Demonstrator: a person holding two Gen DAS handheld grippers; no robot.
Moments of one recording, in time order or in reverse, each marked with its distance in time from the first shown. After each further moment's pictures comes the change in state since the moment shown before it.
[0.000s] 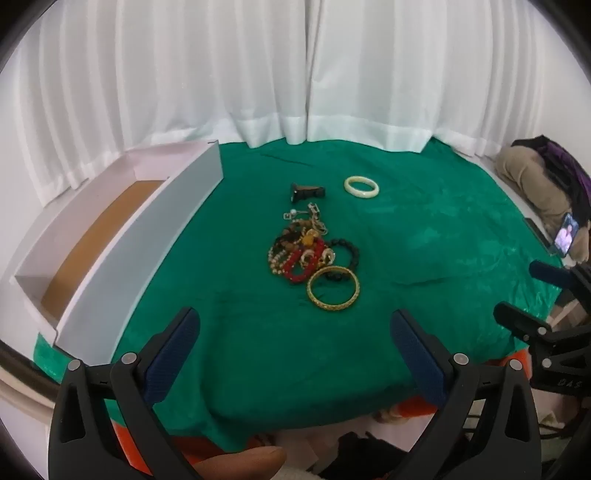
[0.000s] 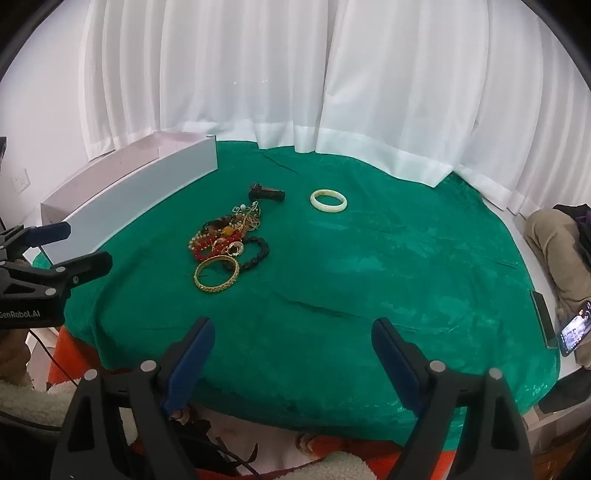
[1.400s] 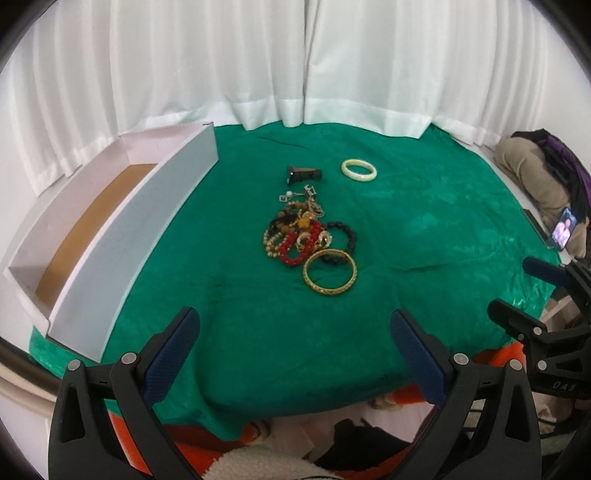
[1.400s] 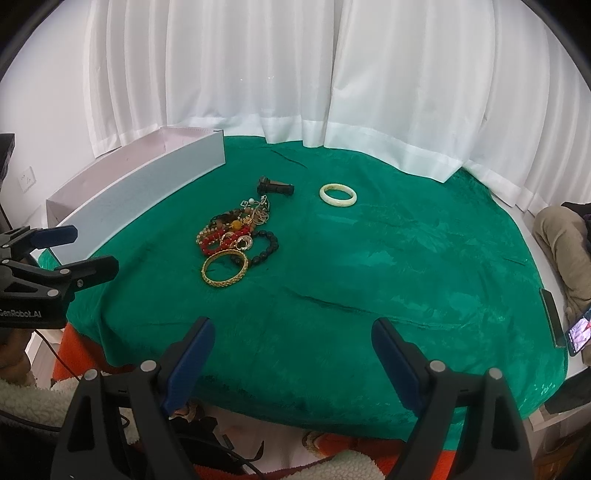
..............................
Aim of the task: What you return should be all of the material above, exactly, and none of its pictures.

Task answer:
Demonstrator: a person holding two Gen DAS handheld grippers; no robot.
Moments of one recording, in time order or in reverse, each marked with its distance in time from the first shown. After each further moment's pictures comes the change in state since the moment shown before it.
[0.000s] 
[0.000s] 
[1.400s] 
[1.400s] 

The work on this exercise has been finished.